Food, energy prices push Nepal inflation to near six-year high

FILE PHOTO: A foreign tourist takes pictures in front of the Nyatapola Temple in Bhaktapur

By Gopal Sharma

KATHMANDU (Reuters) - Rising food and energy prices pushed Nepal's annual inflation to a near six-year high in the month ending mid-April, just as the economy was beginning to recover lost tourist dollars from the coronavirus pandemic.

Annual consumer price based inflation rose to 7.28% year-on-year from 7.14% the previous month, and from 3.10% a year earlier, data released by Nepal Rastra Bank showed.

Edible oil prices rose 28.36% followed by an 11.56% hike in prices of milk products, eggs and pulses from a year earlier - more than doubling food inflation to 7.4% within a year, data showed.

Nepal, landlocked between China and India, has banned luxury goods imports until mid-July and switched to a two-day weekend to cut fuel consumption amid dwindling forex reserves.

"Inflation is partly driven by global factors," said Prakash Kumar Shrestha, head of the NRB's Economic Research Department, adding that maintaining foreign reserves was a "challenge".

Forex reserves fell 18.2% to $9.61 billion as of mid-April from mid-July, enough to cover imports for about six months, NRB said in a statement, citing a rise in imports to near $12 billion in the first nine months of the year ending mid-July.

The rupee has depreciated by over 2% against the dollar since mid-July 2021, making imports costlier.

Inflation is a big headache for Prime Minister Sher Bahadur Deuba’s government which faces a national election by the end of the year.

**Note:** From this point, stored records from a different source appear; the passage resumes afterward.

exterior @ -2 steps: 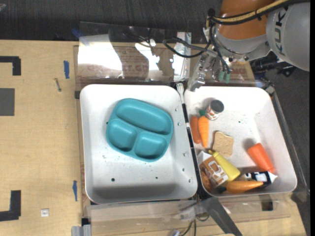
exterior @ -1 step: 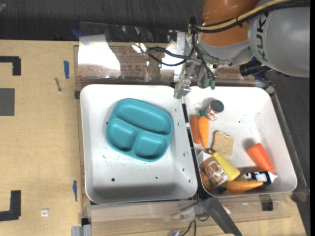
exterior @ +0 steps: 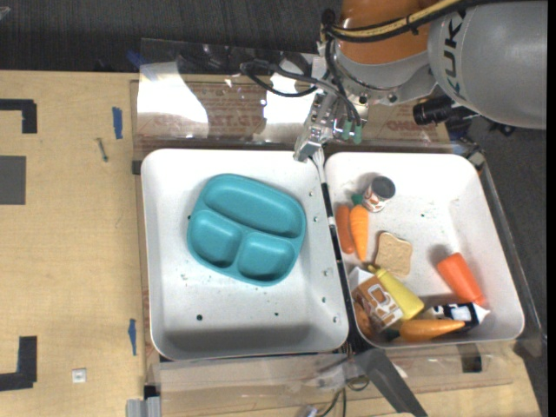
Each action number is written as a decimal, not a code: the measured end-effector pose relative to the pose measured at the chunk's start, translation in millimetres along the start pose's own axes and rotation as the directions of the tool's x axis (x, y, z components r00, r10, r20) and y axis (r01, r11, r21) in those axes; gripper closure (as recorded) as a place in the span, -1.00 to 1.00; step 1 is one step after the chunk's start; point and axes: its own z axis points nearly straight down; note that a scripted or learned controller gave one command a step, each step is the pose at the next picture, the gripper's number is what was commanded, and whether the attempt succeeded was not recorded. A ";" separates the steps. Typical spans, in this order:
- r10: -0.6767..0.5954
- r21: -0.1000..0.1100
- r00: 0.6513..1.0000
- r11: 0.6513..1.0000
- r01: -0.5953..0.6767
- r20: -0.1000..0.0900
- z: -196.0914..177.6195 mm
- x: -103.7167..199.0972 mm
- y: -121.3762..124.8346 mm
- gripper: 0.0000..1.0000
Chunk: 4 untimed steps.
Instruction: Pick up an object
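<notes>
My gripper hangs over the back end of the rim between the two bins, with nothing seen in it. In the right bin, just below and right of the gripper, stand a small brown can and two carrots lying side by side against the left wall. Farther forward lie a slice of toast, a yellow bottle, a brown snack pack, another carrot, a black and white item and an orange cone-shaped piece.
A teal divided plate lies in the left bin. The big grey and orange arm looms over the back of the right bin. Wooden bench stretches to the left of the bins.
</notes>
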 end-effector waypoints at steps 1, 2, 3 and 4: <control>-0.041 0.003 0.999 0.999 0.041 -0.009 38.1 123.5 -8.0 1.00; -0.070 0.004 0.998 0.998 0.070 -0.003 26.2 13.4 -27.9 1.00; -0.013 0.002 1.000 1.000 0.013 -0.004 51.2 -8.8 0.2 1.00; 0.101 0.005 0.995 0.995 -0.101 -0.009 63.1 49.5 25.9 1.00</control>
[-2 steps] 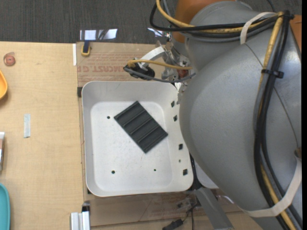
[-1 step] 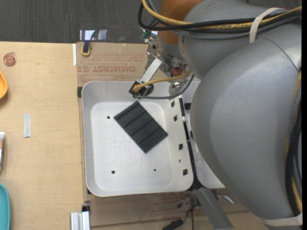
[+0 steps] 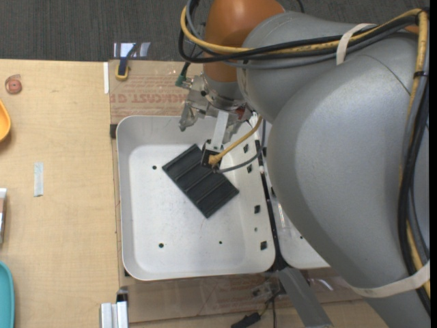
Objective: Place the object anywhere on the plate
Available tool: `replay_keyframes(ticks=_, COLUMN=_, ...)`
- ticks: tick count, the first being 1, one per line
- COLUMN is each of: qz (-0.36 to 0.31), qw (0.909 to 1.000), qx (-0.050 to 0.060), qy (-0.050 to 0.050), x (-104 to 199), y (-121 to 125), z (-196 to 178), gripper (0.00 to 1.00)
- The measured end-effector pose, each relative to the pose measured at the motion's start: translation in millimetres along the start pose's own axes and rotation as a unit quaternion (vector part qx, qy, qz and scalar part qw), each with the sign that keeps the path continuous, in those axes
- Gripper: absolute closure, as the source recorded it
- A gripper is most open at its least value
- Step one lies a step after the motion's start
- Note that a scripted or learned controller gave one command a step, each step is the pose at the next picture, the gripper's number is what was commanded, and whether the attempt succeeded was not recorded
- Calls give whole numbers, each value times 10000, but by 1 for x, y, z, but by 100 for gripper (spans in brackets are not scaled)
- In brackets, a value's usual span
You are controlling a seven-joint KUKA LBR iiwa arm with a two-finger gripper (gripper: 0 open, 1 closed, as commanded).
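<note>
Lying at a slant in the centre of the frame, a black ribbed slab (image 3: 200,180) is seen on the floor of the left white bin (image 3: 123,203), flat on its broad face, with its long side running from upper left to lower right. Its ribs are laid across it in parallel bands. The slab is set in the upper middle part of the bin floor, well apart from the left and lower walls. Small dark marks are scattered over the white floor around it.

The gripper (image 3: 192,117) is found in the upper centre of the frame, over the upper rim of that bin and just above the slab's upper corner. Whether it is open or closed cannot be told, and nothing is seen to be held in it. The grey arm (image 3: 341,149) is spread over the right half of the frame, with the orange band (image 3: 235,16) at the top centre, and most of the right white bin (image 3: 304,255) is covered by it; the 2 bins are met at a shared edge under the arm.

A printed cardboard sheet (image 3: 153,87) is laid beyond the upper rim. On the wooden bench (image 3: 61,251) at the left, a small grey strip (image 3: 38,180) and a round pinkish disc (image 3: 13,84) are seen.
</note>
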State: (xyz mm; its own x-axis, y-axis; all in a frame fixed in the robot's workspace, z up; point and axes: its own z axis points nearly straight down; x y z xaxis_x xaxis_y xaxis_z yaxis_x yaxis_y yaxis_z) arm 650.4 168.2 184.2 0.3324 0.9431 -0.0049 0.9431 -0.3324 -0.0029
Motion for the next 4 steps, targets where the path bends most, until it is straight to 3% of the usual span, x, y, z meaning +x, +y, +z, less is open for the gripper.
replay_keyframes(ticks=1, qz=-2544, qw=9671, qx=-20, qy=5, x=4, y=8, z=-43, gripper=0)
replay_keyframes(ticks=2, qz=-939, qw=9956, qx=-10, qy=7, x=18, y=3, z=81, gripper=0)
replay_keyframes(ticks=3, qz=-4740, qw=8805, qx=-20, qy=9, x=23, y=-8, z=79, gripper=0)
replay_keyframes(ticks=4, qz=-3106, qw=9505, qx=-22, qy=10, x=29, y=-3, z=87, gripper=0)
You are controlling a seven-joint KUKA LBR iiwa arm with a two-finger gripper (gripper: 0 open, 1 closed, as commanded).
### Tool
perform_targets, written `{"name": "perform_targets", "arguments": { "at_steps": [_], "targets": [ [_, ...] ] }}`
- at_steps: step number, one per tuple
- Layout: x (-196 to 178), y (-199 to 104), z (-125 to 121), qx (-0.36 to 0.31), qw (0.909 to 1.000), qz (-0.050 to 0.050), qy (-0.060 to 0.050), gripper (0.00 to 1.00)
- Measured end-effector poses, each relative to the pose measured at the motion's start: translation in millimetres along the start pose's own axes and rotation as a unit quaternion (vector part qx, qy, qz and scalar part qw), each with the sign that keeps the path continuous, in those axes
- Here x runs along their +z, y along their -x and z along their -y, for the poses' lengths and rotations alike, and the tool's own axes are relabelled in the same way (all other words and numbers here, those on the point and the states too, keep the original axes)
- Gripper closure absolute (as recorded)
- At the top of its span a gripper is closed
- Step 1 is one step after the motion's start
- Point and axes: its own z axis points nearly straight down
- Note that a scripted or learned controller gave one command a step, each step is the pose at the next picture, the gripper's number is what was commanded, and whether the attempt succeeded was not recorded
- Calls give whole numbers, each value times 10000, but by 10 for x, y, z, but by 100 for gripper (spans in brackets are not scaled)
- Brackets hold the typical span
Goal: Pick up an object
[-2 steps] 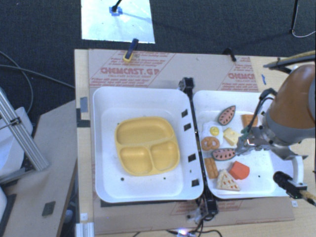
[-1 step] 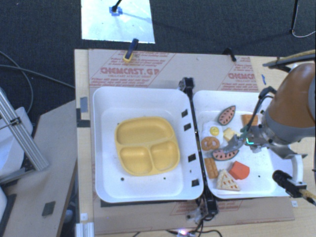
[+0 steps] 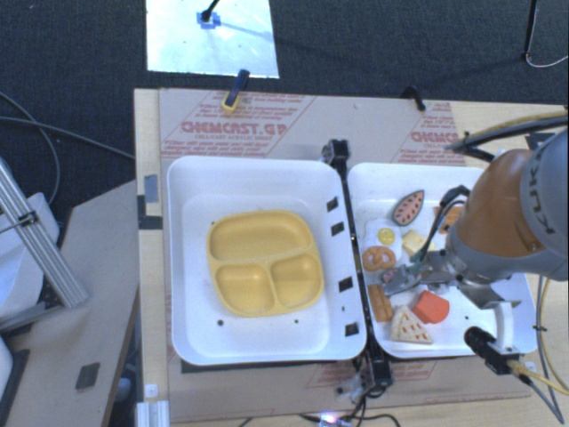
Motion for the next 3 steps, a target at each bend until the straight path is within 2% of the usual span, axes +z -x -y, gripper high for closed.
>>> {"name": "perform_targets", "arguments": {
  "at_steps": [1,2,3],
  "targets": [
    [155,62,-11,1,10000,3,19,0],
    [-103,2,-20,-21,10000,7,43,0],
    [-316,796,-9,31,10000,32,46,0]
  ]
}}
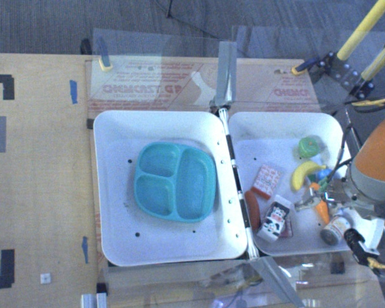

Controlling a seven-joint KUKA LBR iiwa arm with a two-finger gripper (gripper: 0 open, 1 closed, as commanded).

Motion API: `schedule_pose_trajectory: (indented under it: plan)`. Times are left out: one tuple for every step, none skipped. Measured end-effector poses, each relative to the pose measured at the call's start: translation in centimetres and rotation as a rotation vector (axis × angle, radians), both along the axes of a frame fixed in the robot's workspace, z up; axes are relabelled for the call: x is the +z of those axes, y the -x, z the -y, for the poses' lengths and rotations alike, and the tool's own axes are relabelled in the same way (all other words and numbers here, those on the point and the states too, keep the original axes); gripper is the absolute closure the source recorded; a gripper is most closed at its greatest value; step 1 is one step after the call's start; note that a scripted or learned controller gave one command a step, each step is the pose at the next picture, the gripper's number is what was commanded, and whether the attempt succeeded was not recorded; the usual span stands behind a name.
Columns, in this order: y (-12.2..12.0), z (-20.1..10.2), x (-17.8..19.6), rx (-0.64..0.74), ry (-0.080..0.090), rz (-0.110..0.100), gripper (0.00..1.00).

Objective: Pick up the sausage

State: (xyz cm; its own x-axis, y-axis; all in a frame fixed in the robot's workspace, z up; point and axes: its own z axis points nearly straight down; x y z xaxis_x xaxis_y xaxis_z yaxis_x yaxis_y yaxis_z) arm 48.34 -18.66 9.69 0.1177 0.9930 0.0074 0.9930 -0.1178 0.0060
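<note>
The sausage (pixel 252 209), a short reddish-brown link, lies along the left wall of the right bin (pixel 244 128), near its front. It touches a small cow-patterned carton (pixel 276 220) on its right. My gripper (pixel 319 196) hangs over the right side of the same bin, among a banana and an orange piece, roughly a hand's width right of the sausage. Nothing of the sausage is near it. The arm's orange band (pixel 380 151) sits at the right edge.
The left bin (pixel 109 191) holds a teal divided plate (pixel 176 181). In the right bin lie a pink box (pixel 266 179), a banana (pixel 304 174), a green item (pixel 310 147), an orange piece (pixel 323 212) and a small jar (pixel 334 230).
</note>
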Motion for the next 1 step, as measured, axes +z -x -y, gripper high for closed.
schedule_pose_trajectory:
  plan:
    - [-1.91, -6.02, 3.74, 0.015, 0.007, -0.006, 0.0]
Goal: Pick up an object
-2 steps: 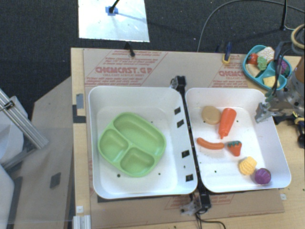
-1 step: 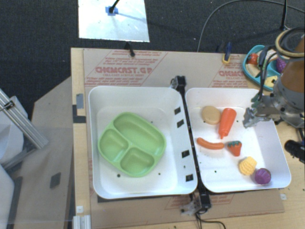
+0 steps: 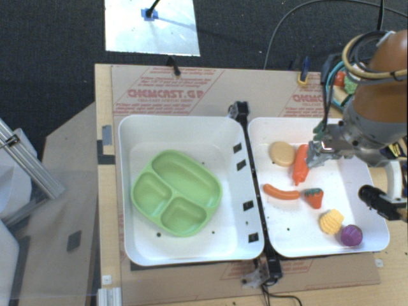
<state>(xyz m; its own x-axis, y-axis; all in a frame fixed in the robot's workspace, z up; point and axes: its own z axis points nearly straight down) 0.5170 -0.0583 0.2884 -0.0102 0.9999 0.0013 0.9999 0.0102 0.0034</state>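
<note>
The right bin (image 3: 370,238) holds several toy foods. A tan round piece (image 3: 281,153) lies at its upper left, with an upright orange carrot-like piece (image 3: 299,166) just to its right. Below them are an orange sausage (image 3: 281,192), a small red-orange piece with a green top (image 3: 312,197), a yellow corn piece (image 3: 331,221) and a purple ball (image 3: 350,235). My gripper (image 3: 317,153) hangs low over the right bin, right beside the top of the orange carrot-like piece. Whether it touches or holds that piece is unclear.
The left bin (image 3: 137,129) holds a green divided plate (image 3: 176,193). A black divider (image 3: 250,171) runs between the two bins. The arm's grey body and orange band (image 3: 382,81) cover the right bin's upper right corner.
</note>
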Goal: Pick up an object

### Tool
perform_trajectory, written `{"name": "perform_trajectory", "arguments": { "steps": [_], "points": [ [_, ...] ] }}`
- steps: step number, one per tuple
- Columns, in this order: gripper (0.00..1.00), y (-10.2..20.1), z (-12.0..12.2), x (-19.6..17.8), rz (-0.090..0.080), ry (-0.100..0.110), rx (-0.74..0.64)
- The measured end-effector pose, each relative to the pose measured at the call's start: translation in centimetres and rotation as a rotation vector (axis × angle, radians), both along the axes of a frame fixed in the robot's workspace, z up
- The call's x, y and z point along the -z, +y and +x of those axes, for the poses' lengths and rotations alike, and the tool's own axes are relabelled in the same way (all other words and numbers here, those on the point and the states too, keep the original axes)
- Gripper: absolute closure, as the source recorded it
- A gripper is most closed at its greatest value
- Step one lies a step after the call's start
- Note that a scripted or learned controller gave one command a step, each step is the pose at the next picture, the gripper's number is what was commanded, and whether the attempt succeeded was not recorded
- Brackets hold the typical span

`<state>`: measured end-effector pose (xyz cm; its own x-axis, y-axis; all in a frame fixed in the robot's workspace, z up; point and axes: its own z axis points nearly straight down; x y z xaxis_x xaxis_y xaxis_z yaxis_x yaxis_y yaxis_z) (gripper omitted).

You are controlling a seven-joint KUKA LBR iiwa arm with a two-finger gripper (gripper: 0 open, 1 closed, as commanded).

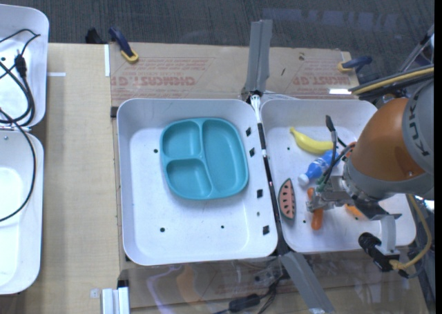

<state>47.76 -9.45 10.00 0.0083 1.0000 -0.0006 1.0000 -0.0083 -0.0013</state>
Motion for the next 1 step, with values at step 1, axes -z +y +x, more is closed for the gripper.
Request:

Sky-high prices for crude oil, coal and edible oils in the wake of Russia's invasion of Ukraine have battered the economy which had gradually been recovering from the loss of tourist dollars during the pandemic.

"The cost of food items like rice, fruit, vegetables and cooking oil have spiked tremendously in recent months," said worker Saila Tamang in Kathmandu. "This has made living for common people very difficult."